-- Source material follows --

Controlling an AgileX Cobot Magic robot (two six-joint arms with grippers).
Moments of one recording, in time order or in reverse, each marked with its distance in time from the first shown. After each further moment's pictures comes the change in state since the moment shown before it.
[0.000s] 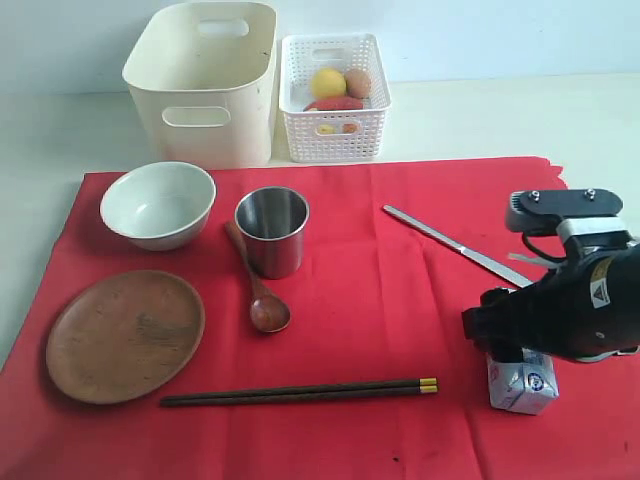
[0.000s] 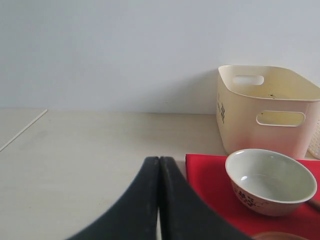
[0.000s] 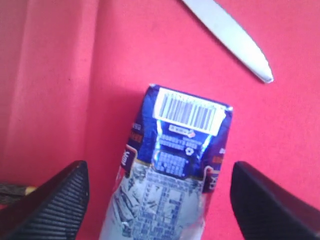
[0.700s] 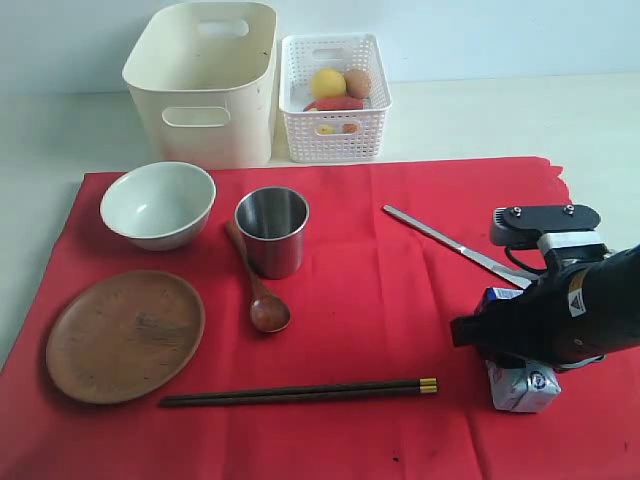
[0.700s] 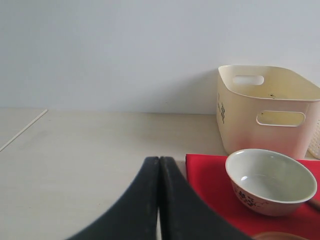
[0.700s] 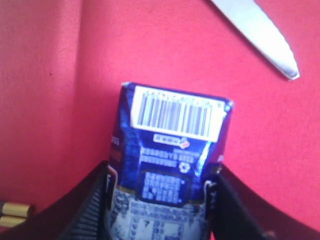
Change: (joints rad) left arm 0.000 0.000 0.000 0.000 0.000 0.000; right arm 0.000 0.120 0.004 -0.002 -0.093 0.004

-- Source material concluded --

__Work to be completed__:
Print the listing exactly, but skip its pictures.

__Completed task__:
Controlling an AgileX Cobot Magic robot (two six-joint arms with grippers).
Moments of one recording, in time order or in reverse, each marked with its distance in time from the first shown. After each further moment's pictures comes the change in state since the moment shown before it.
[0.000s] 
[0.000s] 
[0.000s] 
[0.700s] 
[0.700s] 
[0.700s] 
Change: (joints rad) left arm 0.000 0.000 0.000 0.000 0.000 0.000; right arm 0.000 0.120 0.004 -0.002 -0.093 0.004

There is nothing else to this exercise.